Statistical analysis

All values reported are the average of three independent biological replicates +/- standard error. Statistical significance is based upon the criteria of p < 0.05 for a Student's t-test (two-tailed, equal variance). Principal component analysis was performed by first mean centering and unit variance scaling the 2ΔCt values (normalized to β-actin) to create a 5 × 28 data matrix.

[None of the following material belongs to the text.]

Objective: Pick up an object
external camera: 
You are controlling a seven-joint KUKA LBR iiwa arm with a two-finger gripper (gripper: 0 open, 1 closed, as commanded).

Simca-P software (Umetrics, Umeå, Sweden) provided stringency tests for determining the minimum number of latent variables (components) necessary to capture covariance in the data.

Modeling simulations

A previously published model of the redox regulatory network was originally developed and optimized for wild-type Jurkat parameters [1]. This model was capable of simulating the clearance of 100 mM exogenous hydrogen peroxide from the cytosolic environment at a cell density of 106 cells/mL. A fundamental feature of the kinetic description is the use of changes in species from baseline instead of absolute concentrations due to the inherent disequilibrium in redox couples [2]. For the simulations presented here, all model parameters and files are identical to those in [1] except where noted below, and the kinetic equations can be found in Additional File 2. The model was adjusted to new baseline values for the pLKO, Grx1 shRNA, Trx1 shRNA, and G6PD shRNA by calculating the fold change for statistically significant differences (p < 0.05) in RNA levels of the following genes as described in Table 2: Prx2, G6PD, Grx1, Trx1, CAT, and Srx1. Changes to alternate isoforms of these genes (e.g Prx1, Prx4, Grx2, Trx2) were not factored into the model simulations in Figures 5 & 6. The components that are represented in the model as species had their total concentrations adjusted accordingly. The components whose levels were implicitly reflected in a rate constant (G6PD, Srx1) had a fold-change alteration in parameter value. For the idealized cases, only the target of interest (Grx1, Trx1, and G6PD, respectively) was altered according to the altered mRNA value. Simulations of 60 minute responses were performed using Matlab 7.9.0 r2009b.